[Required work] Restate the data exactly as given and keep the pictures out.

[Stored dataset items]
::::

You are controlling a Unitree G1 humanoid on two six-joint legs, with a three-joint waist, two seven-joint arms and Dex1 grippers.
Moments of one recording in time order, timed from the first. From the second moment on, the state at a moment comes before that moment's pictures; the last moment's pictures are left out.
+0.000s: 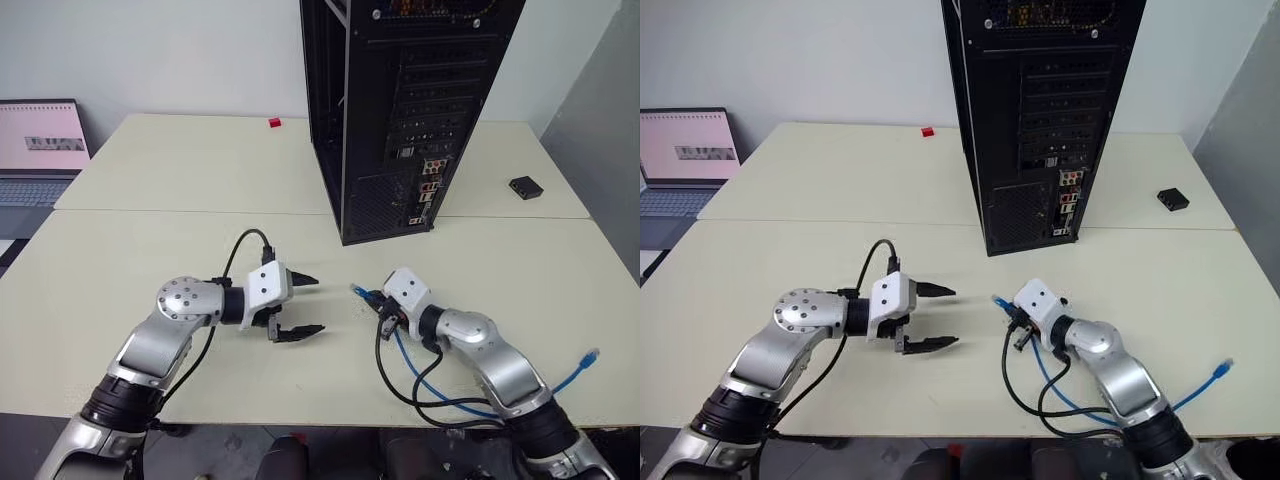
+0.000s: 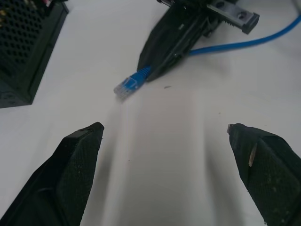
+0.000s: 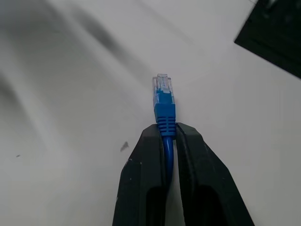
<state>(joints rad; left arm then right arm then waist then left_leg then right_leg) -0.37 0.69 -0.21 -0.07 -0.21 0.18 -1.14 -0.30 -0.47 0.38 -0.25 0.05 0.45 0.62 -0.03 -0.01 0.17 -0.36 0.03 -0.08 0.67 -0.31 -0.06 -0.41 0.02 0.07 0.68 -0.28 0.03</state>
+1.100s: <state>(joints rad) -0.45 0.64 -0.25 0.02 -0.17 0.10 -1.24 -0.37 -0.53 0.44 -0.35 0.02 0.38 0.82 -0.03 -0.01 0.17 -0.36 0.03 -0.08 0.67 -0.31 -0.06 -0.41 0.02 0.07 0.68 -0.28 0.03</state>
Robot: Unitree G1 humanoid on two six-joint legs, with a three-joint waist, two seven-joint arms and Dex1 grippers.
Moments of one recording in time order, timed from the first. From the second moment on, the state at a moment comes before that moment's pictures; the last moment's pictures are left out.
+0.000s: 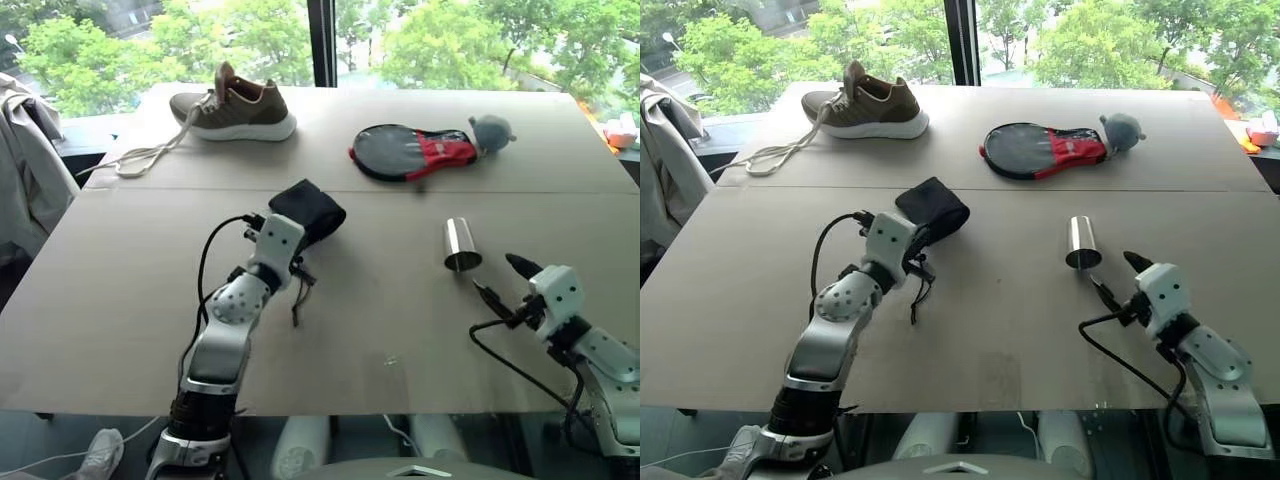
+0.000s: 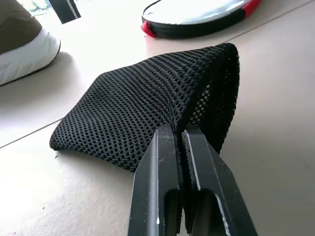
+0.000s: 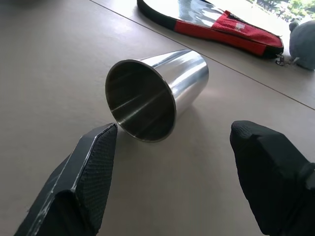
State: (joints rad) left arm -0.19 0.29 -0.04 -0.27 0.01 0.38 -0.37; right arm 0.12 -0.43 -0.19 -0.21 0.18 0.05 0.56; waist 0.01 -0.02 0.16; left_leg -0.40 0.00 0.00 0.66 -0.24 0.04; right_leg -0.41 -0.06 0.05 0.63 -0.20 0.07
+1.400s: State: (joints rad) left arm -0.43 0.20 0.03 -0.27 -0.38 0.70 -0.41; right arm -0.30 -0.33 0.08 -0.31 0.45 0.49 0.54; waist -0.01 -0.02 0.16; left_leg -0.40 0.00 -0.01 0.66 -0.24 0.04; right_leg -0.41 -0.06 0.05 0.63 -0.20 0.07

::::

[Solution to the exercise]
You are controlling a Unitree G1 humanoid on two six-joint legs, with a three-joint waist, two seven-joint arms and Dex1 grippers.
Moments of one recording in time order, timed from the first. From the second moment on, the state at a moment comes before that moment's pictures; the last moment's pictures are left out.
+0.000s: 
+0.000s: 
+0.000s: 
<state>(joints rad; left arm then right arm then waist then left_leg then right_leg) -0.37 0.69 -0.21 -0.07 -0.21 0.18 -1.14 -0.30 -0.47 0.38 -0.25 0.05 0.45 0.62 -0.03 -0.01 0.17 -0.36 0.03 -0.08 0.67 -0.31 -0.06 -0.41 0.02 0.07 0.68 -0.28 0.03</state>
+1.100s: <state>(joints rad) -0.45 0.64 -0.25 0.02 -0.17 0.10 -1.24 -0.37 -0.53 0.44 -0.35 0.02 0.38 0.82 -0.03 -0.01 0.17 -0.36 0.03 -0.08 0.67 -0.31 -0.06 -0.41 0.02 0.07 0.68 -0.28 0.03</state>
Robot: Unitree G1 humanoid on two six-joint legs, with a three-joint waist, two seven-joint arms and Dex1 grippers.
Moments of one recording in time order, timed from the first. From the second moment on, the state at a moment comes before that moment's pictures; the last moment's pictures are left out.
+0.000s: 
+0.000s: 
+0.000s: 
State: (joints rad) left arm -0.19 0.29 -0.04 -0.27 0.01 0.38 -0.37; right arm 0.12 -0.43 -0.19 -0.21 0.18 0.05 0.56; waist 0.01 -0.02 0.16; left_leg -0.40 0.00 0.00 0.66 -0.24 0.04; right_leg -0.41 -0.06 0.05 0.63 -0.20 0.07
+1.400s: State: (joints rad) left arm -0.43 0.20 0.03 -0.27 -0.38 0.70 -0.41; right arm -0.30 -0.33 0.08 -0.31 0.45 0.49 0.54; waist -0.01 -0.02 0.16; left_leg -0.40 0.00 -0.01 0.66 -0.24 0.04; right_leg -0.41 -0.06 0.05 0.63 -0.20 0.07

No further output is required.